Мейтон! Он обрел благословение не по собственной воле? Она вспомнила, как бесцеремонно заявляла за столом пред отцом о благословении Мейтона… Тогда он знал, что у него его нет. Значит… Делия все испортила. Она собственными руками навязала ему жизнь сына богини мудрости.

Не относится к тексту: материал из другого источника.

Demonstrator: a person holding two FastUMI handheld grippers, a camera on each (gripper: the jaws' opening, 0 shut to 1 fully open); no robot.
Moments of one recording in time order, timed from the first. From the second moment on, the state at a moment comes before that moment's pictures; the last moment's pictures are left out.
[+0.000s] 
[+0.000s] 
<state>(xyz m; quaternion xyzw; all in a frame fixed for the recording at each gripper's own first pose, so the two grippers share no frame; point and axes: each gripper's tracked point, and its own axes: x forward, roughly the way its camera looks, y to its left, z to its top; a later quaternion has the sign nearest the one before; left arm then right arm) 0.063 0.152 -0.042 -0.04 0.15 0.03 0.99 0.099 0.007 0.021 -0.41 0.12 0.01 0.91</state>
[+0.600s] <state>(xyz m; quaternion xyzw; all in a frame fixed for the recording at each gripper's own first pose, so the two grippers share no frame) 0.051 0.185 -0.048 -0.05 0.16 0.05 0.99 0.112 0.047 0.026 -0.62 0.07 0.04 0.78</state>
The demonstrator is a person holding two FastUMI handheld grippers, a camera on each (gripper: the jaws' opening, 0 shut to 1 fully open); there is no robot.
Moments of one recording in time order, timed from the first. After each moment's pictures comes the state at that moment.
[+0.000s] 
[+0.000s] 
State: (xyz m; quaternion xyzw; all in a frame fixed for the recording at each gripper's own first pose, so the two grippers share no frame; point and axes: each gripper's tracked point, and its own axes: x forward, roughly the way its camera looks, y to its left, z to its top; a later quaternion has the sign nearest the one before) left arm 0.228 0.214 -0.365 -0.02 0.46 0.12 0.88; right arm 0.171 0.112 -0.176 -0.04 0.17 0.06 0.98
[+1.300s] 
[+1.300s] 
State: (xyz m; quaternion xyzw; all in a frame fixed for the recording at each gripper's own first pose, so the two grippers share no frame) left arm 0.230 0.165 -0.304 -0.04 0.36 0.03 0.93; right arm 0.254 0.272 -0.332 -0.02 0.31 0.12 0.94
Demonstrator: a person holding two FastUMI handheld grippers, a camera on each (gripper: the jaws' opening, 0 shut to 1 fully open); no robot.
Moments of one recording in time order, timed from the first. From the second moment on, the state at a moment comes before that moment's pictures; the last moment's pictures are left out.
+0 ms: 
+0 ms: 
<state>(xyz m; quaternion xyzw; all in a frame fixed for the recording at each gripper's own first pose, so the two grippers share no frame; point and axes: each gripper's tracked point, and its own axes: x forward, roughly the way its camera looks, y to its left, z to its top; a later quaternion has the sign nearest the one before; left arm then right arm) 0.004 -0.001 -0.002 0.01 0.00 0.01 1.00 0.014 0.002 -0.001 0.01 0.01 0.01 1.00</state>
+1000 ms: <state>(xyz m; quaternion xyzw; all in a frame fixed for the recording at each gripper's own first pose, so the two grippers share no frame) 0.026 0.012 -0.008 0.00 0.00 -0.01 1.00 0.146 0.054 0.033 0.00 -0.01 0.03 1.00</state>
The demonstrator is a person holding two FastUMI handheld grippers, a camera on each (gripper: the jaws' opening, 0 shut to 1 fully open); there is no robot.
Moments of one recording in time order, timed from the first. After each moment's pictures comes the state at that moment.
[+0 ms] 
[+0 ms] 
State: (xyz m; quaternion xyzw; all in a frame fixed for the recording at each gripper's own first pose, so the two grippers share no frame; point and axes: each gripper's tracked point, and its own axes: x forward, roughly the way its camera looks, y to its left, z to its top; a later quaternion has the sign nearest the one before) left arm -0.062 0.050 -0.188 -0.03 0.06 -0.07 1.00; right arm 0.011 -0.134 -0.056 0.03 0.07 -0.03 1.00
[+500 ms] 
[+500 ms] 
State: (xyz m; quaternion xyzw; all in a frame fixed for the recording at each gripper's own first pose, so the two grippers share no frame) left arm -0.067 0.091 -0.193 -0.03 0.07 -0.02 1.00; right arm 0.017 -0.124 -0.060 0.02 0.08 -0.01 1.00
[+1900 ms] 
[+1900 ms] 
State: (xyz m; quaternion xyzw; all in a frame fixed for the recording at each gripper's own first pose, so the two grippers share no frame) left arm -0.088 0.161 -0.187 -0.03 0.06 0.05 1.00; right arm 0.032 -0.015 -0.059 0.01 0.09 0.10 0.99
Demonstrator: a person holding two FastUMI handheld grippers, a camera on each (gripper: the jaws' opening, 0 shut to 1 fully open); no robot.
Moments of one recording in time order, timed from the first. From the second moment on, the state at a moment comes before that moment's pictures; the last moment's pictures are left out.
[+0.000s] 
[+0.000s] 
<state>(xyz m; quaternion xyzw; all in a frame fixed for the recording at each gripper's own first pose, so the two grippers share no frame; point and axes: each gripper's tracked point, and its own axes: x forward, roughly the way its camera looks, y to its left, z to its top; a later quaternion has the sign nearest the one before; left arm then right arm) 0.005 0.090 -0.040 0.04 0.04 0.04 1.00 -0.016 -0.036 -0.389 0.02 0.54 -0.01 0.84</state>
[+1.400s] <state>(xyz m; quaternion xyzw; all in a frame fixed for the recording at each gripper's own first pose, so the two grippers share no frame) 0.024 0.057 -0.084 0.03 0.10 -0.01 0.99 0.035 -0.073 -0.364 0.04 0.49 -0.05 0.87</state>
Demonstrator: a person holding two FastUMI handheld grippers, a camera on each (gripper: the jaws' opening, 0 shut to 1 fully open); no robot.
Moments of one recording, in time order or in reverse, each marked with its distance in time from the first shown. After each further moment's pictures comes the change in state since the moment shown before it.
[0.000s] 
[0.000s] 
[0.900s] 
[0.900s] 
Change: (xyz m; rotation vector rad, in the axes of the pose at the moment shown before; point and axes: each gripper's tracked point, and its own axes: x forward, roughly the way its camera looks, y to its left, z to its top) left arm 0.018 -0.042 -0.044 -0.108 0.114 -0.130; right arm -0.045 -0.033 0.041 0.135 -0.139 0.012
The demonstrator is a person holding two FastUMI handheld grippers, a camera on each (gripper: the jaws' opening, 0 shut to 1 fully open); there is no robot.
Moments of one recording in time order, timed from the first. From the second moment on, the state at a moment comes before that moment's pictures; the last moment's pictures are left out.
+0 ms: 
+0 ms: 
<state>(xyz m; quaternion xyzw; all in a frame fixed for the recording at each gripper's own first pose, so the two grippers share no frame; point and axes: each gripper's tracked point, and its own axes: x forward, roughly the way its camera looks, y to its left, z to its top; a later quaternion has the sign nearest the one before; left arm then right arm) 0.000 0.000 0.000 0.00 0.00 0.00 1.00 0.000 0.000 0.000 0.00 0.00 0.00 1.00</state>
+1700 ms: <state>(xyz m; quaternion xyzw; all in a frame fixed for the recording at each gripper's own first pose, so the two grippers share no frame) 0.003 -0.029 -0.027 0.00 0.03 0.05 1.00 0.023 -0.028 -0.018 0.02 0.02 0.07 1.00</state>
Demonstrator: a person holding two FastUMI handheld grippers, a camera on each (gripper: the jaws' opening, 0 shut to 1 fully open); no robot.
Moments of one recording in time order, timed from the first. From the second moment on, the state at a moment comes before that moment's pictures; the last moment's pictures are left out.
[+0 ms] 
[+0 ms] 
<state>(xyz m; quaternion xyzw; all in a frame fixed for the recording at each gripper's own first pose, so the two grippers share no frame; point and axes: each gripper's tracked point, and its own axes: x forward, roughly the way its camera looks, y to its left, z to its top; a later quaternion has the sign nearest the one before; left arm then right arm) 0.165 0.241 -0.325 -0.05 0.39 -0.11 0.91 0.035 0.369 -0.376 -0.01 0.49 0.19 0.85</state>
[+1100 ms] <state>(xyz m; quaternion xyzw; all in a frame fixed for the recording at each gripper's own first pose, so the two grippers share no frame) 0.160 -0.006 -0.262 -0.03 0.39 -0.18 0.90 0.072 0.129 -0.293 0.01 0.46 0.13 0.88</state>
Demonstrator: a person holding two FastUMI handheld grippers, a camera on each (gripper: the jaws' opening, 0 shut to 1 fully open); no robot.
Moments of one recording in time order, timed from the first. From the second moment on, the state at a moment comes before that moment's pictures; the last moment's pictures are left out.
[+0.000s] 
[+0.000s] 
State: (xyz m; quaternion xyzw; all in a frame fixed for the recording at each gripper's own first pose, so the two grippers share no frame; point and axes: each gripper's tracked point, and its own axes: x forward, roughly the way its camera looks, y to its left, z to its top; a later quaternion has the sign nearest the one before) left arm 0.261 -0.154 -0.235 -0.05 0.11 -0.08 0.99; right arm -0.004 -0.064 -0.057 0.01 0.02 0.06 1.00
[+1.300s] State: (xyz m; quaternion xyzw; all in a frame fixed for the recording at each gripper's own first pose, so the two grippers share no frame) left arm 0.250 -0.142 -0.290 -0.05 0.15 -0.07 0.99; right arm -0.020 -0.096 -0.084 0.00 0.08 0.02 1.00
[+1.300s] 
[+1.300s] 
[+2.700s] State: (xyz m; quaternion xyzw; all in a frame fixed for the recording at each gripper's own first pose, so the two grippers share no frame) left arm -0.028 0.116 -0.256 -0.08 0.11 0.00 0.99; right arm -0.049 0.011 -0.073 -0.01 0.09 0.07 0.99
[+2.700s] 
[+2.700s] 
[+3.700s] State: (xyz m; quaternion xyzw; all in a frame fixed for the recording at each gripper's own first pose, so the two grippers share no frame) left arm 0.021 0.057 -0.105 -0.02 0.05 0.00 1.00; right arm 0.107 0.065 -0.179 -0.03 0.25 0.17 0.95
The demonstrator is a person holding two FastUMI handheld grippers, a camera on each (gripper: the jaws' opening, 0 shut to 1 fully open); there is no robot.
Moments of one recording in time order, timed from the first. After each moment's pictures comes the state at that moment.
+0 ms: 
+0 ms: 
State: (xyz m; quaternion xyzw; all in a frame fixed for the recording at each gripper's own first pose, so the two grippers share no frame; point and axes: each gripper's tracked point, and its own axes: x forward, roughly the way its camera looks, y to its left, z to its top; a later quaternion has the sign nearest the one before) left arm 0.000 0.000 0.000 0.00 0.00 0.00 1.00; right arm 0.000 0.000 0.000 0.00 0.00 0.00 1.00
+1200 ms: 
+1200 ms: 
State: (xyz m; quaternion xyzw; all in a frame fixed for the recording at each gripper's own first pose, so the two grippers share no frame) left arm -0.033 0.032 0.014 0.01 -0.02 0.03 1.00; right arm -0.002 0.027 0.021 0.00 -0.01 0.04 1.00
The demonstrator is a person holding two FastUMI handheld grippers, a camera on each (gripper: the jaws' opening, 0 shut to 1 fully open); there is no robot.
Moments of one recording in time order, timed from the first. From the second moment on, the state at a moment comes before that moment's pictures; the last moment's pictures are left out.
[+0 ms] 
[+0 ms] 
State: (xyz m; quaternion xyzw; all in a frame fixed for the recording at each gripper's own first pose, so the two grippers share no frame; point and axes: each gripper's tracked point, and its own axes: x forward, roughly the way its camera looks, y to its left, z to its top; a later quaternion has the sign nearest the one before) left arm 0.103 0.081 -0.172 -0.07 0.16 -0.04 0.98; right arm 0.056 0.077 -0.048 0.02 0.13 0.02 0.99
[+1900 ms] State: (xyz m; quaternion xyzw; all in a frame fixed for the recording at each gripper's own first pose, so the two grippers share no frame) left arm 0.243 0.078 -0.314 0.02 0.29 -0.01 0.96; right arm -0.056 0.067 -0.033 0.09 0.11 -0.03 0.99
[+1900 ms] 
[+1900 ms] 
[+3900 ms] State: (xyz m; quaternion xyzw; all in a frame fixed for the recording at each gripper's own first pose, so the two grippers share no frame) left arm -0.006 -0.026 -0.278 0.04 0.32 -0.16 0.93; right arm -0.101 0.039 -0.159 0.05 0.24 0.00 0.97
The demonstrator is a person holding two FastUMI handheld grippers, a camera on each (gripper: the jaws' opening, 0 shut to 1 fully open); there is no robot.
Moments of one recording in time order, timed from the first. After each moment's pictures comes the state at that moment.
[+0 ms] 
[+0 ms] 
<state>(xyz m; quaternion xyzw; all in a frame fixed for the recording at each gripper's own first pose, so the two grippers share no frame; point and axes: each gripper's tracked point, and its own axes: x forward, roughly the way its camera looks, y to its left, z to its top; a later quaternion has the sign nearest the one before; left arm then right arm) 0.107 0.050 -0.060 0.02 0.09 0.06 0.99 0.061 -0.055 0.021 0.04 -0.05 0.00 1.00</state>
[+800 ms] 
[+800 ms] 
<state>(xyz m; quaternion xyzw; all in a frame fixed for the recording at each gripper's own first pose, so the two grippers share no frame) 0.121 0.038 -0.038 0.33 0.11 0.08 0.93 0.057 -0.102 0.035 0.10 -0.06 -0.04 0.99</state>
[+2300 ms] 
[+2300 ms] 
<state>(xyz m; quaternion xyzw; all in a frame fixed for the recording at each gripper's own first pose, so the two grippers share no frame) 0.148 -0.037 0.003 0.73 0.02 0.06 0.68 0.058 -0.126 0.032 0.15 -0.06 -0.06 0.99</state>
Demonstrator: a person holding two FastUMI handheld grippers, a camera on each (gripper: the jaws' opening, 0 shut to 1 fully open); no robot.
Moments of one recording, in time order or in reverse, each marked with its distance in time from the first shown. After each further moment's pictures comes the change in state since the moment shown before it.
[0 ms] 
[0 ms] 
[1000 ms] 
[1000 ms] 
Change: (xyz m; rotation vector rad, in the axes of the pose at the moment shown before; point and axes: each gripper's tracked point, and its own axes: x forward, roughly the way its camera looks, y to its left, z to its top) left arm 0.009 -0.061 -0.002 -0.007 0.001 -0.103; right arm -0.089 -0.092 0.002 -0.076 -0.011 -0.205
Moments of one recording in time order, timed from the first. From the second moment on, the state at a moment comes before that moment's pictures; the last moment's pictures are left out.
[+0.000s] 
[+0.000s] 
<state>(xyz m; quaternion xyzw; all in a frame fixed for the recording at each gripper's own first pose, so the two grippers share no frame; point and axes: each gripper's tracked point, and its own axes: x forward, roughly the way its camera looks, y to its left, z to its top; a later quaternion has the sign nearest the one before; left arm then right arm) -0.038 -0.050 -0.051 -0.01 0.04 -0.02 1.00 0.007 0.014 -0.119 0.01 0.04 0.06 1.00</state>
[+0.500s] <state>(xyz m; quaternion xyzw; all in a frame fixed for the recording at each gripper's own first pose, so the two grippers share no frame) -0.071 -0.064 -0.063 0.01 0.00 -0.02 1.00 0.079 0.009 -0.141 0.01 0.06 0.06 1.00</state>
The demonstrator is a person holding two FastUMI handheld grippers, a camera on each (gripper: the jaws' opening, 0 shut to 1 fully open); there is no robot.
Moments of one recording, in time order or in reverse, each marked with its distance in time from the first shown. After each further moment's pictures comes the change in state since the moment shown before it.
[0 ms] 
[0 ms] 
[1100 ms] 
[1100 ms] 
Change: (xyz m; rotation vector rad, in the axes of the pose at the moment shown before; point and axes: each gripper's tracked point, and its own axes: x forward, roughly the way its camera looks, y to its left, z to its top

— Страдания, как же? — Розанна усмехнулась. — Мои страдания ничто по сравнению с тем, через что пройдет Делия. Ей придется умереть, чтобы пробудить всю силу ядра. Моя смерть дарует мне освобождение, а ее смерть погрузит малышку в отчаяние. Она будет знать, что может что-то исправить, но при этом каждая смерть, которую она не спасет, будет висеть на ней грузом. Сравнимы ли эти страдания? При первой жизни ей придется вечно встречать на пути смерть и из-за этого быть одинокой, при второй она будет вечно пытаться их избежать и помнить о том, что ничего не исправила… Порочный круг.
Аммония слегка наклонила голову от удивления.
— Ох, милая, зря я начала тебя упрекать в бесчувственности. Ты уже дала ей имя… Делия, значит. Звучит очень красиво. И ты, конечно, права. Жизнь Делии будет сущим кошмаром, но потому я и хочу, чтобы этот ребенок рос в семье, знал любовь и понимал, ради чего нужна жизнь. Ядро перерождения связано не только со смертью, жизнь — вот ради чего рождаются люди. Ребенок смерти, как и любое другое дитя, должен желать жить, он должен уметь любить и проявлять сострадание. Такое дитя сумеет спасти всех от грядущей беды.